▶ _WHAT TO DO_:
Restate the entries below exactly. Images are not part of the copy.

####

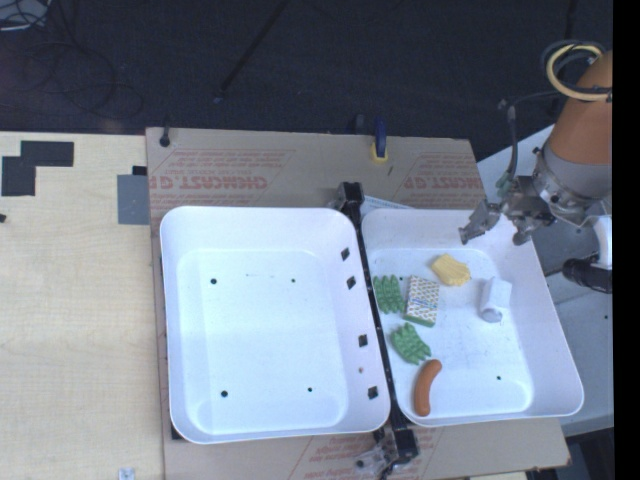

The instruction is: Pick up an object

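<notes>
The hand (497, 225) hangs over the far right corner of the right bin (560, 368), its two fingers spread wide with nothing between them. The nearest thing to it is a yellow lump (451, 270), lying on the bin floor just below and to the left of the fingers, apart from them.

It looks like a small toy, probably light plastic or foam, so weight should be no trouble. Its rounded, smooth skin may slip, and a grip across its narrow middle seems safest. The view is too coarse to tell whether it is soft or hard.

Close beside it lies a checked block (423, 300), pale with green speckles, flat-sided and likely easy to pinch. A small white cylinder (491, 298) lies to the right and may roll. Two green ridged pieces (389, 294) sit near the bin's left wall, and an orange sausage (427, 386) lies nearer the front.
</notes>
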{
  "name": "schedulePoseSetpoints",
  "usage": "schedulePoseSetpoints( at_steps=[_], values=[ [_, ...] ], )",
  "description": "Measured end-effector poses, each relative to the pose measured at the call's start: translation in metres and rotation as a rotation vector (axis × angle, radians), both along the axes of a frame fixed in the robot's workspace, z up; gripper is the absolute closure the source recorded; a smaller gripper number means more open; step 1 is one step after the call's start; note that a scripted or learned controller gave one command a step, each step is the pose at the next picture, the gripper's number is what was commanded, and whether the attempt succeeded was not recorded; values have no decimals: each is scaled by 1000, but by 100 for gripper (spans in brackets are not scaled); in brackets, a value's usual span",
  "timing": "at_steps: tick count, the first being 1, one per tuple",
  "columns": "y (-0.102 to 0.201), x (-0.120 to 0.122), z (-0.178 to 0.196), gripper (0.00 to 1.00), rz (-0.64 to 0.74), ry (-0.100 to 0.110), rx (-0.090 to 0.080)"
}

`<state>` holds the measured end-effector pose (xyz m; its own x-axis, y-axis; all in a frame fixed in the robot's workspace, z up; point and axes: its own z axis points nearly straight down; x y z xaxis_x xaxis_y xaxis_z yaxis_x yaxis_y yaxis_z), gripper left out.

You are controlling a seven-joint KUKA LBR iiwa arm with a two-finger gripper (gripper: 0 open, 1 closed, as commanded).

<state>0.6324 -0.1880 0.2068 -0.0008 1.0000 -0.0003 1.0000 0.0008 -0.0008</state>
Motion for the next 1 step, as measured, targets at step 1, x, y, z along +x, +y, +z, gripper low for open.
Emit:
schedulePoseSetpoints(
  at_steps=[1],
  values=[
    [-25, 0, 299, 0, 4, -15, -6]
  ],
)
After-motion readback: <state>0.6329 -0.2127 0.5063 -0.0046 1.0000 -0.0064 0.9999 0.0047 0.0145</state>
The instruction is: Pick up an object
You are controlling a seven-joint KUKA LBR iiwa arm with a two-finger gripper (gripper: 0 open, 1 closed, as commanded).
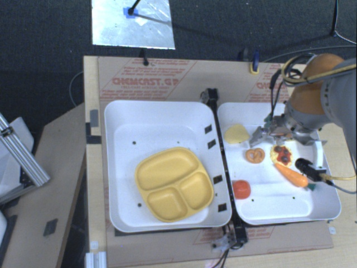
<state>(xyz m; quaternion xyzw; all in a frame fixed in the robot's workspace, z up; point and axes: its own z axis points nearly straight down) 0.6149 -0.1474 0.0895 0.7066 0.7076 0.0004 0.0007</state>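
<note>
The right bin (290, 208) holds several small toy foods. A pale yellow lump (236, 133) lies near its left wall, and a brown pretzel (255, 155) sits just below it. To the right are a pizza slice with red topping (281, 154) and an orange carrot (291, 175). A red tomato (241, 189) rests at the front left. My gripper (266, 134) hangs low over the upper middle of this bin, between the yellow lump and the pizza slice and just above the pretzel. Nothing shows in its grasp.
The left bin (120, 149) contains a yellow divided plate (174, 183). A black divider with clips (218, 149) runs between the bins. The grey arm with its orange band (312, 88) and cables covers the right bin's back right corner.
</note>
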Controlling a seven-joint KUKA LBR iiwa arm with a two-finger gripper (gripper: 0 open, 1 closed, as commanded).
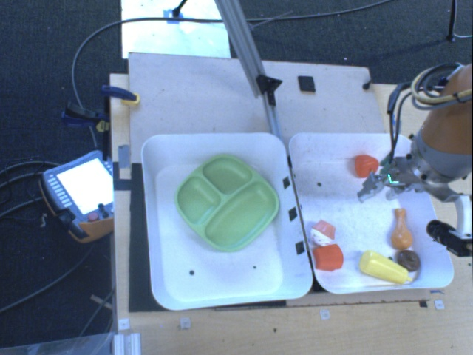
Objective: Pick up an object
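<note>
The right bin (347, 209) holds several small items. An orange-red block (364, 166) lies near its back, and a red and white piece (322, 233) and a red-orange cube (329, 257) sit at the front left. A yellow piece (384, 267), a brown round item (408, 259) and an orange gourd-shaped item (401, 231) lie at the front right. My gripper (372, 188) hangs over the right bin's middle, just in front of and to the right of the orange-red block. Nothing is visibly held in it.
The left bin (166, 257) holds a green divided plate (227, 202). A slanted metal pole (244, 39) crosses the bench above the bins' shared wall. The arm's orange band (447, 128) sits over the right bin's far right edge. A handheld pendant (80, 194) lies left of the bench.
</note>
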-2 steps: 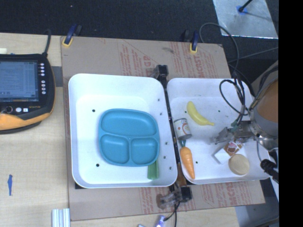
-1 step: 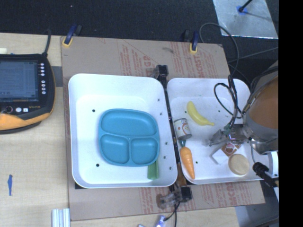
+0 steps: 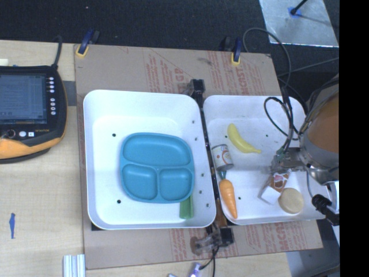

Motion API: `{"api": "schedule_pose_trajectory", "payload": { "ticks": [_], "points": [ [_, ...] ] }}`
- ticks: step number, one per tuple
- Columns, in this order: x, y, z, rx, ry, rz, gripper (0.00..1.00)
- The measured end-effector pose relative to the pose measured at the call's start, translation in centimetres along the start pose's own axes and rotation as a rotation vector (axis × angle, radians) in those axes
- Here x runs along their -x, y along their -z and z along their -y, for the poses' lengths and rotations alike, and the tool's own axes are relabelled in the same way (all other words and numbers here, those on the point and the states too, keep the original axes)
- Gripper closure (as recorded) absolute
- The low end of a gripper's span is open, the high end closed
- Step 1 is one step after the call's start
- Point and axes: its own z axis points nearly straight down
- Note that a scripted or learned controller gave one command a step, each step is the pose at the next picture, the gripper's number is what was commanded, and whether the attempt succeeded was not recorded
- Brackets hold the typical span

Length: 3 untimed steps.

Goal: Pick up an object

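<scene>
Pendant: lay on the bench, far left.
Left bin: held a blue divided plate and a green piece.
Right bin: held a can, carrot, banana, small carton and tan round.
Gripper: over the carton; grip state, cannot tell.

banana yellow, right bin | carrot orange, left wall
</scene>
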Motion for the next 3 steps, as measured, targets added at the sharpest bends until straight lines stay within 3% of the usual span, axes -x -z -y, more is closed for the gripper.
{"api": "schedule_pose_trajectory", "payload": {
  "ticks": [1,2,3],
  "points": [
    [0.0,-0.1,0.0,-0.001,0.0,-0.001,0.0],
    [0.5,-1.3,1.2,0.0,0.005,-0.012,0.0],
    [-0.4,-1.4,-2.3,-0.02,-0.001,-0.017,0.0]
  ]
}}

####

▶ _ANSWER TO THIS TASK_:
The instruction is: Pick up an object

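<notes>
The hand (497, 225) hangs over the far right corner of the right bin (560, 368), its two fingers spread wide with nothing between them. The nearest thing to it is a yellow lump (451, 270), lying on the bin floor just below and to the left of the fingers, apart from them.

It looks like a small toy, probably light plastic or foam, so weight should be no trouble. Its rounded, smooth skin may slip, and a grip across its narrow middle seems safest. The view is too coarse to tell whether it is soft or hard.

Close beside it lies a checked block (423, 300), pale with green speckles, flat-sided and likely easy to pinch. A small white cylinder (491, 298) lies to the right and may roll. Two green ridged pieces (389, 294) sit near the bin's left wall, and an orange sausage (427, 386) lies nearer the front.
</notes>
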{
  "name": "schedulePoseSetpoints",
  "usage": "schedulePoseSetpoints( at_steps=[_], values=[ [_, ...] ], )",
  "description": "Measured end-effector poses, each relative to the pose measured at the call's start: translation in metres and rotation as a rotation vector (axis × angle, radians), both along the axes of a frame fixed in the robot's workspace, z up; gripper is the absolute closure the source recorded; a smaller gripper number means more open; step 1 is one step after the call's start; note that a scripted or learned controller gave one command a step, each step is the pose at the next picture, the gripper's number is what was commanded, and whether the attempt succeeded was not recorded; values have no decimals: each is scaled by 1000, but by 100 for gripper (spans in brackets are not scaled); in brackets, a value's usual span",
  "timing": "at_steps: tick count, the first being 1, one per tuple",
  "columns": "y (-0.102 to 0.201), x (-0.120 to 0.122), z (-0.178 to 0.196), gripper (0.00 to 1.00), rz (-0.64 to 0.74), ry (-0.100 to 0.110), rx (-0.090 to 0.080)"
}

`<state>` holds the measured end-effector pose (xyz m; its own x-axis, y-axis; all in a frame fixed in the robot's workspace, z up; point and axes: its own z axis points nearly straight down; x y z xaxis_x xaxis_y xaxis_z yaxis_x yaxis_y yaxis_z), gripper left out.

You are controlling a seven-joint KUKA LBR iiwa arm with a two-finger gripper (gripper: 0 open, 1 closed, as commanded).

<state>0.6324 -0.1880 0.2068 -0.0008 1.0000 -0.0003 1.0000 0.0008 -0.0008</state>
Motion for the next 1 step, as measured, targets at step 1, x, y, z along +x, +y, +z, gripper low for open.
Emit:
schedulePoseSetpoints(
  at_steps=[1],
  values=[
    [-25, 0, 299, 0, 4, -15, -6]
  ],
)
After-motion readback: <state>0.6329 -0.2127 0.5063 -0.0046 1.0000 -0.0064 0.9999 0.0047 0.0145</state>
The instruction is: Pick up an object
You are controlling a seven-joint KUKA LBR iiwa arm with a two-finger gripper (gripper: 0 open, 1 closed, as commanded).
<state>(xyz m; quaternion xyzw; all in a frame fixed in the robot's workspace, z up; point and axes: its own z axis points nearly straight down) 0.6149 -0.1474 0.0895 0.7066 0.7076 0.0004 0.0007</state>
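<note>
The right bin (290, 208) holds several small toy foods. A pale yellow lump (236, 133) lies near its left wall, and a brown pretzel (255, 155) sits just below it. To the right are a pizza slice with red topping (281, 154) and an orange carrot (291, 175). A red tomato (241, 189) rests at the front left. My gripper (266, 134) hangs low over the upper middle of this bin, between the yellow lump and the pizza slice and just above the pretzel. Nothing shows in its grasp.
The left bin (120, 149) contains a yellow divided plate (174, 183). A black divider with clips (218, 149) runs between the bins. The grey arm with its orange band (312, 88) and cables covers the right bin's back right corner.
</note>
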Controlling a seven-joint KUKA LBR iiwa arm with a two-finger gripper (gripper: 0 open, 1 closed, as commanded).
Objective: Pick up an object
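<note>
The right bin (347, 209) holds several small items. An orange-red block (364, 166) lies near its back, and a red and white piece (322, 233) and a red-orange cube (329, 257) sit at the front left. A yellow piece (384, 267), a brown round item (408, 259) and an orange gourd-shaped item (401, 231) lie at the front right. My gripper (372, 188) hangs over the right bin's middle, just in front of and to the right of the orange-red block. Nothing is visibly held in it.
The left bin (166, 257) holds a green divided plate (227, 202). A slanted metal pole (244, 39) crosses the bench above the bins' shared wall. The arm's orange band (447, 128) sits over the right bin's far right edge. A handheld pendant (80, 194) lies left of the bench.
</note>
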-2 steps: 
-1 step: 
+0 steps: 

Motion API: `{"api": "schedule_pose_trajectory", "payload": { "ticks": [_], "points": [ [_, ...] ] }}`
- ticks: step number, one per tuple
- Columns, in this order: x, y, z, rx, ry, rz, gripper (0.00..1.00)
- The measured end-effector pose relative to the pose measured at the call's start, translation in centimetres along the start pose's own axes and rotation as a rotation vector (axis × angle, radians) in those axes
- Here x runs along their -x, y along their -z and z along their -y, for the poses' lengths and rotations alike, and the tool's own axes are relabelled in the same way (all other words and numbers here, those on the point and the states too, keep the original axes)
- Gripper closure (as recorded) absolute
- The low end of a gripper's span is open, the high end closed
- Step 1 is one step after the call's start
- Point and axes: its own z axis points nearly straight down
- Note that a scripted or learned controller gave one command a step, each step is the pose at the next picture, the gripper's number is what was commanded, and whether the attempt succeeded was not recorded
- Brackets hold the typical span

Length: 3 untimed steps.

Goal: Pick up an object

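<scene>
Pendant: lay on the bench, far left.
Left bin: held a blue divided plate and a green piece.
Right bin: held a can, carrot, banana, small carton and tan round.
Gripper: over the carton; grip state, cannot tell.

banana yellow, right bin | carrot orange, left wall
</scene>
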Motion for the next 3 steps, as measured, targets added at the sharpest bends until straight lines stay within 3% of the usual span, axes -x -z -y, more is closed for the gripper.
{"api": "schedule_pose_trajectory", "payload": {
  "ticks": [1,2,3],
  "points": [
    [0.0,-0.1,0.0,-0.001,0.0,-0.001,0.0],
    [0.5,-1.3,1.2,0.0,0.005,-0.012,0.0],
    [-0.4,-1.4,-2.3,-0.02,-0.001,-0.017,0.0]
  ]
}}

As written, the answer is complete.